-- Your assignment --
Starting at the line that contains "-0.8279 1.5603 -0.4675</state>", repeat each line of the listing below through the last one, exactly, and leave out every picture.

-- Data to process --
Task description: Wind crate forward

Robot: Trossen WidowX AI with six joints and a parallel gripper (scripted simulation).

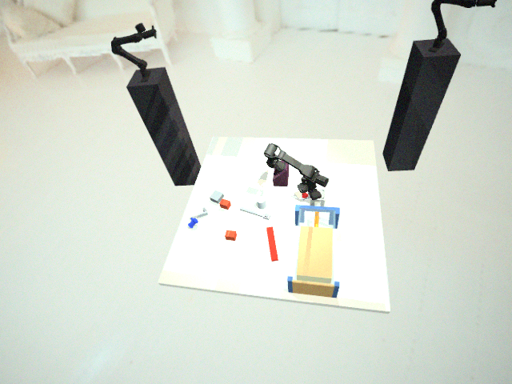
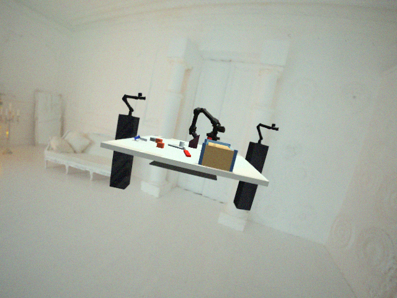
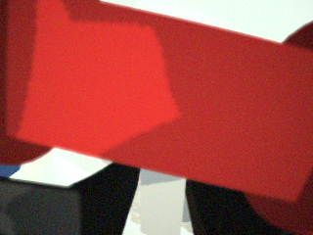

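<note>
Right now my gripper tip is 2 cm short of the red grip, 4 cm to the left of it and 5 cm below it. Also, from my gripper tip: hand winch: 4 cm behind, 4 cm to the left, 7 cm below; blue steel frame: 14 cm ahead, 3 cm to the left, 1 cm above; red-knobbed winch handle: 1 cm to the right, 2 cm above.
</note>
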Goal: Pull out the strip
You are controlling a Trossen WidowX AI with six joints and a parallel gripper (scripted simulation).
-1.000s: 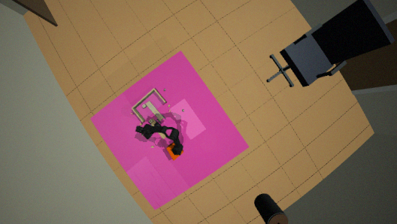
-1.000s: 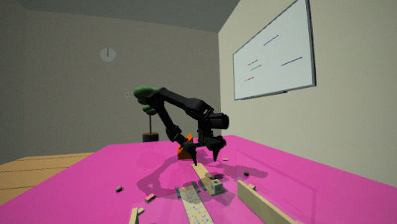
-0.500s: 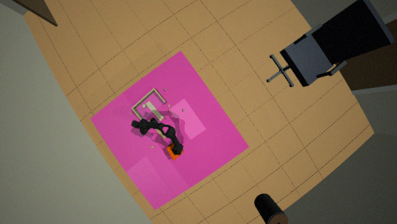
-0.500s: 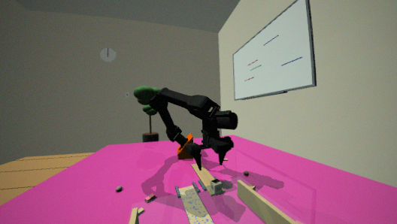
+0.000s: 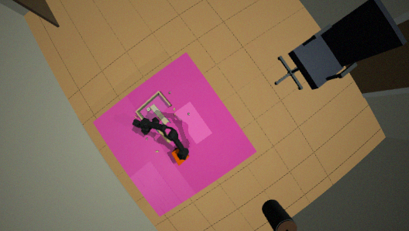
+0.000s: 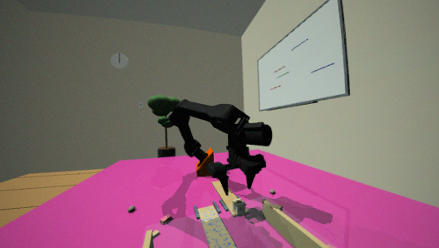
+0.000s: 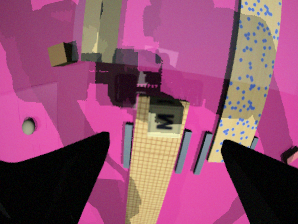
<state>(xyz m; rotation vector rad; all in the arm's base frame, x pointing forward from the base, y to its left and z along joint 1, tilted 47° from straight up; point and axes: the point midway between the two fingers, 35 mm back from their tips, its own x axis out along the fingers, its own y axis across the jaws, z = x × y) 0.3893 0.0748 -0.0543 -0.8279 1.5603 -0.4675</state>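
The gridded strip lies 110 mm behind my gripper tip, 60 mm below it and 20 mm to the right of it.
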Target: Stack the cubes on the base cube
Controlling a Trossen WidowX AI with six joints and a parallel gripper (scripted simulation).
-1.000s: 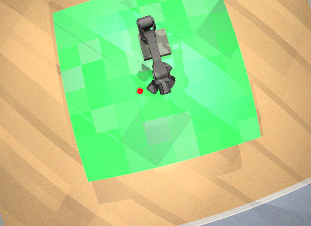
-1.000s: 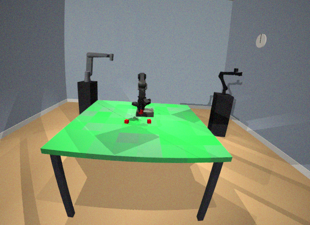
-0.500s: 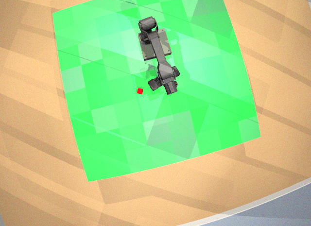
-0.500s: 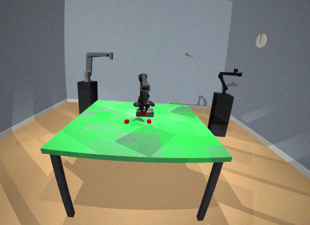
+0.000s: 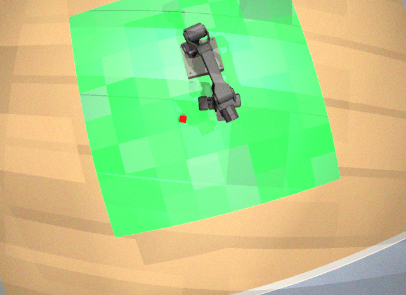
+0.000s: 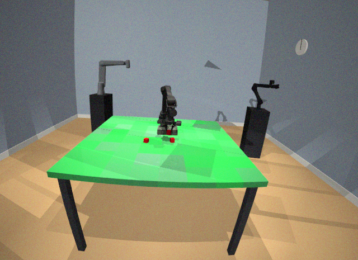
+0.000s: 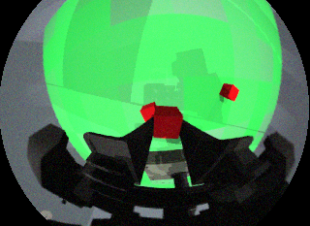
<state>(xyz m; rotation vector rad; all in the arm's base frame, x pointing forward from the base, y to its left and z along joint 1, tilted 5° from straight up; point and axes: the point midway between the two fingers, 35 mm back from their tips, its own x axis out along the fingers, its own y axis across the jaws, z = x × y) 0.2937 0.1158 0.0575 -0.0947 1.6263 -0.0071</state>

-- Answer for the task --
<state>(xyz m; rotation vector rad; all in the arm's base frame, x pointing forward from the base, y to its left and z along joint 1, tilted 47° from straight up; point and axes: the point midway between the two fingers, 35 mm back from their tips, its own x axis out along the fingers, its own y axis across the jaws, z = x × y) 0.3893 0.0748 -0.0543 -0.8279 1.5603 -0.4675</state>
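The gridded strip lies 110 mm behind my gripper tip, 60 mm below it and 20 mm to the right of it.
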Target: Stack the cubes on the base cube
Controlling a Trossen WidowX AI with six joints and a parallel gripper (scripted simulation).
-1.000s: 
-1.000s: 
-0.500s: 
-0.500s: 
+0.000s: 
+0.000s: 
+0.000s: 
<state>(xyz m; rotation vector rad; all in the arm's base frame, x pointing forward from the base, y to its left and z along joint 1, tilted 5° from straight up; point and axes: the point midway between the two fingers, 35 mm back from their tips, its own x axis out along the fingers, its own y axis across the jaws, z = x × y) 0.2937 0.1158 0.0575 -0.0947 1.6263 -0.0071</state>

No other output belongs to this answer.